“Seeing Other People”, sesto album in carriera per i Foxygen, band californiana dalla formazione mutevole ma che sempre ha fatto capo al polistrumentista Jonathan Rado e al vocalist Sam France, aggiunge un nuovo tassello nella ricerca filologica interna al mondo rock che i due stanno portando avanti sin dalle loro origini. Dopo il glam, il british blues, la psichedelia (chi non lo conoscesse vada ad ascoltarsi il bellissimo doppio “…and Star Power” del 2014) e il rock orchestrale, ecco giunto il momento per un tuffo negli anni Ottanta più pomposi, epici e ballabili, tenendo però sempre ben presenti i grandi maestri già affrontati nei dischi precedenti: David Bowie, la coppia Jagger / Richards, Lou Reed, Bruce Springsteen.

Proprio il rocker del New Jersey, quello del periodo d’oro del classico “Born in the U.S.A.”, viene in mente ascoltando l’opener muscoloso Work. È invece il Bowie di “Let’s Dance” a fare capolino in Mona, canzone dallo spirito romantico sensuale, così come gli Stones più pop sono i numi tutelari della fumosa title track.

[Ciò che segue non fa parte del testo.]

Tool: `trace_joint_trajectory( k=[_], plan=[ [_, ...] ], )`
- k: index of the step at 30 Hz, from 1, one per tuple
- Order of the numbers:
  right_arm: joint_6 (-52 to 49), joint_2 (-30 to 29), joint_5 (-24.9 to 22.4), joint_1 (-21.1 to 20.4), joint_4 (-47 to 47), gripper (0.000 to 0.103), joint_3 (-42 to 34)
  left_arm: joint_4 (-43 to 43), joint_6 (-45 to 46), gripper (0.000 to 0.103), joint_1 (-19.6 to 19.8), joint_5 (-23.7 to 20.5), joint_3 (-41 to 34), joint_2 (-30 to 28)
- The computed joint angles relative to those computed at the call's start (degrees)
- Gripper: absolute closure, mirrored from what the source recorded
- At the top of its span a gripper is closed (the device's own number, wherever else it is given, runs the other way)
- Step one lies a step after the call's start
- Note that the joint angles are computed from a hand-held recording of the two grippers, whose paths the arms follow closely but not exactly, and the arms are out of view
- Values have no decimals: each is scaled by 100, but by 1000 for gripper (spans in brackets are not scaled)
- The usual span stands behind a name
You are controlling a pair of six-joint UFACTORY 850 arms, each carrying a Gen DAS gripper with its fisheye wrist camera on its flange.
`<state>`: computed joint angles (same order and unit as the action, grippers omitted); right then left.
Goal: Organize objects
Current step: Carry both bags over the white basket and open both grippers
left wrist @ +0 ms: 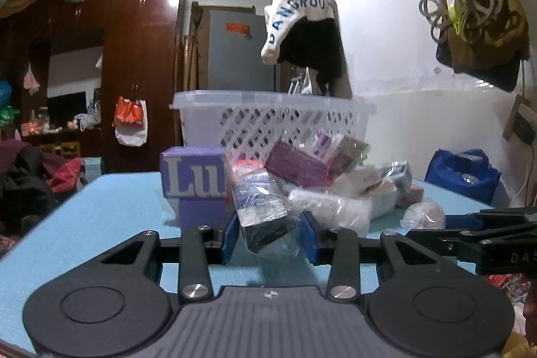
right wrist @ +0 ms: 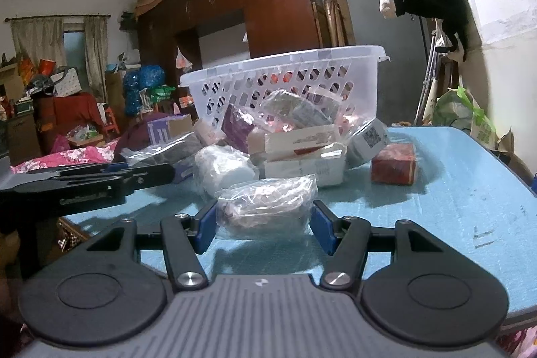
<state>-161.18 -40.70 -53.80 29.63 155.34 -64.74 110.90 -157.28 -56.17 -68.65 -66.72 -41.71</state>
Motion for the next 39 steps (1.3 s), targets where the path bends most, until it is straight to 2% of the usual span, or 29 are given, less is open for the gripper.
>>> trace_joint_trajectory(
  k=[6, 9, 11, 15, 17, 19, 20, 21, 22, 23, 25, 27, 29, 31, 34, 37, 39],
  plan=[
    [-509, 218, -24, 51, 428, 41, -217, 39, 239, 59, 30, -343, 42, 362],
    [-494, 199, 291, 74, 315, 41, -831, 137, 691, 59, 255, -173, -220, 570],
    [-501, 44, 692, 114, 319, 41, -1483, 312, 951, 59, 537, 322, -479, 695],
    [-200, -548, 1965, 180, 28, 41, -3034, 85, 1692, 59, 1136, 1473, -1311, 564],
    [11, -849, 2586, 213, -235, 41, -3651, -49, 1782, 58, 1358, 1843, -1623, 409],
    [-32, -1017, 2854, 236, -277, 38, -3921, -224, 1923, 46, 1497, 2178, -1812, 298],
    [-371, -1004, 2880, 255, 35, 29, -3869, -281, 1913, 43, 1523, 2215, -1824, 273],
    [-634, -928, 2791, 269, 319, 22, -3709, -211, 1775, 36, 1529, 2201, -1741, 295],
    [-657, -801, 2582, 246, 390, 11, -3443, -42, 1519, 35, 1498, 2112, -1552, 377],
    [-440, -654, 2346, 200, 224, 5, -3156, 202, 1178, 34, 1443, 1959, -1292, 491],
    [-149, -351, 1959, 119, 28, 0, -2543, 647, 648, 19, 1260, 1528, -776, 698],
    [-260, -136, 1468, 67, 214, 0, -1958, 643, 476, 11, 1013, 966, -363, 790],
    [-304, -15, 1096, 29, 266, 0, -1422, 364, 374, 10, 746, 351, -111, 731],
    [-455, 20, 675, 44, 535, 0, -935, 95, 288, 8, 589, 122, 5, 640],
    [-402, -93, 395, 62, 578, 0, -766, -266, 157, 8, 551, 179, 43, 540],
    [-1057, -130, 504, 198, 1065, 0, -926, -416, 273, 8, 699, 460, -15, 533],
    [-1036, -226, 682, 201, 938, 0, -1189, -420, 165, 8, 767, 566, -20, 523]
  ],
)
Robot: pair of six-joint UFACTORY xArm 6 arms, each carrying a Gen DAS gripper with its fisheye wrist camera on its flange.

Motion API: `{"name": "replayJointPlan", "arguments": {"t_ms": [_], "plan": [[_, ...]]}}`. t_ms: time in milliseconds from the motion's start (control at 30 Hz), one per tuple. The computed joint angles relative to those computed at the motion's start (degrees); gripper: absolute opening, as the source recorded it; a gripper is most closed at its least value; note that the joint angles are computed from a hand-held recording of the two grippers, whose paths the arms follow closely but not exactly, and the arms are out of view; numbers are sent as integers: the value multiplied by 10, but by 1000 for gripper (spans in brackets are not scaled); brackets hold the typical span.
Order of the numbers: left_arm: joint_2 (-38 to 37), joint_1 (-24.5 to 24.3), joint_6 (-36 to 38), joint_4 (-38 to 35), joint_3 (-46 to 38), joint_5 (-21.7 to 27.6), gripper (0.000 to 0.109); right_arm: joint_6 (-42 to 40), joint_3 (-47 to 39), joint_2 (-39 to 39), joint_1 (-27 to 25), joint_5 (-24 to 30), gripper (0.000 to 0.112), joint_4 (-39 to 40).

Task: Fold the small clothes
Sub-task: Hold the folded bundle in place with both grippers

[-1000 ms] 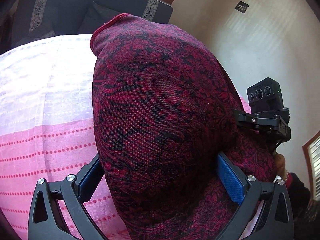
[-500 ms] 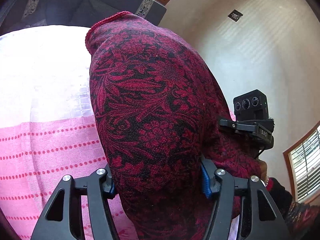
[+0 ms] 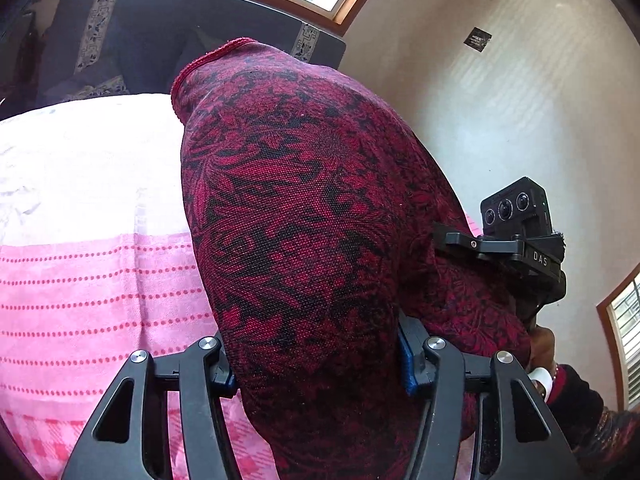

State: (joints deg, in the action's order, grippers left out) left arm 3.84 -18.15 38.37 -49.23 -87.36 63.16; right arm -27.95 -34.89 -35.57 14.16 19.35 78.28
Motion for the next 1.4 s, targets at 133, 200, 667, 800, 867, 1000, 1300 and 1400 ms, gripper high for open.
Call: {"name": "replayJointPlan", "arguments": {"t_ms": [133, 200, 667, 800, 867, 1000, 1300, 1400], "plan": [[-52, 14, 10, 4, 49, -9, 57, 12, -6, -4, 41, -28, 53, -4], [-76, 19, 11, 12, 70, -15, 57, 14, -7, -5, 63, -44, 53, 0], [-239, 99, 71, 27, 219, 20, 57, 24, 29, -39, 207, -160, 53, 52], [-274, 127, 89, 26, 247, 42, 57, 74, 47, -52, 232, -181, 53, 7], [-287, 136, 91, 28, 256, 50, 57, 83, 57, -61, 235, -180, 53, -1], [-308, 152, 100, 31, 273, 60, 57, 82, 44, -48, 214, -155, 53, -5], [-327, 176, 108, 26, 289, 78, 58, 135, 20, -25, 197, -131, 52, -72], [-332, 179, 105, 26, 292, 82, 58, 141, 22, -27, 192, -126, 53, -84]]}}
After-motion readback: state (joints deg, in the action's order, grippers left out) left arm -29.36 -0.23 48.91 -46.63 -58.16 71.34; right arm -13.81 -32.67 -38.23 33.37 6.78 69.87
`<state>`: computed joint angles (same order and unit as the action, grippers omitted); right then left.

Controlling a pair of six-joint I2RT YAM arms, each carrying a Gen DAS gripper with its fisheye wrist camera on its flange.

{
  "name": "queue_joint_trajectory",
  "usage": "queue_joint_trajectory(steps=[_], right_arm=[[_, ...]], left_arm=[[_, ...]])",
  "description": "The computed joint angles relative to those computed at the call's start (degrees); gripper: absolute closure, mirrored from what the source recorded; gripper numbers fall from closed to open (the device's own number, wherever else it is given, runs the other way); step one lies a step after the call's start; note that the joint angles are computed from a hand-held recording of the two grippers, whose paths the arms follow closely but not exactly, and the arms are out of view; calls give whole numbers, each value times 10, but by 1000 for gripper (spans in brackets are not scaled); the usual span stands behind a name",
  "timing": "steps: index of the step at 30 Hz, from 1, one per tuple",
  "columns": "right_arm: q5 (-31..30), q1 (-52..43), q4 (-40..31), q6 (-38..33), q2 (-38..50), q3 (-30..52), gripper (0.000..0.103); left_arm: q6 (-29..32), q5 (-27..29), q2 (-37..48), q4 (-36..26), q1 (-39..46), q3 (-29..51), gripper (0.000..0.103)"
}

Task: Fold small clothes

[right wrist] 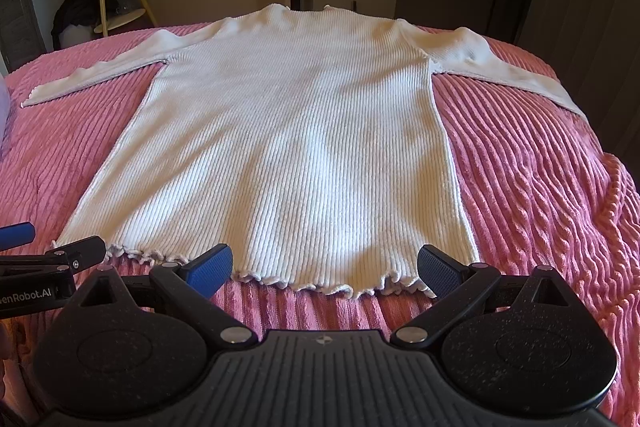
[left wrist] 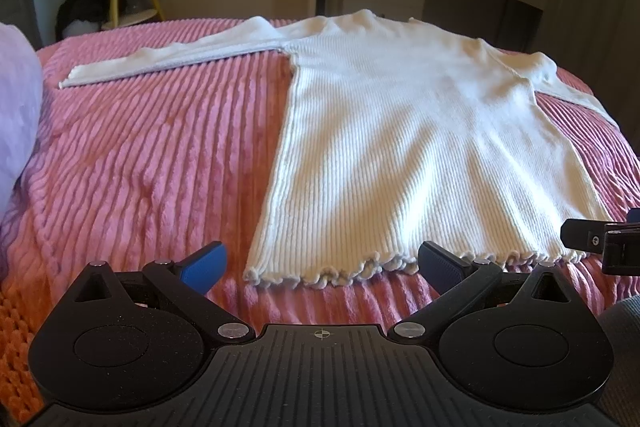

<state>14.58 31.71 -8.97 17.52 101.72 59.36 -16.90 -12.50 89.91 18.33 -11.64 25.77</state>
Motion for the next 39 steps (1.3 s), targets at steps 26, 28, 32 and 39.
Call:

Face the Facts gode di un’atmosfera da lentone disco music alla Prince ed è inoltre impregnata di vari gingilli sonori che ricordano molto gli ultimi Daft Punk.

Con Livin’ a Lie torna il mood teatrale e bohemienne già conosciuto dai fan in passato, soprattutto nella languida interpretazione di France, mentre è ancora il boss lo spirito guida della carichissima The Thing Is, sicuro inno da cantare a squarciagola durante i futuri live della band. News è un altro pezzo trascinante con un super riff di sintetizzatore, mentre i due brani finali ripropongono i Foxygen che tutti noi avevamo imparato ad amare: Flag at Half-Mast è una super ballad seventies style basata su chitarra acustica e pianoforte, The Conclusion un adorabile funky urbano pieno zeppo di assolini di elettrica. Non il miglior album del duo di Agoura Hills, ma assolutamente un ottimo esperimento pop-rock.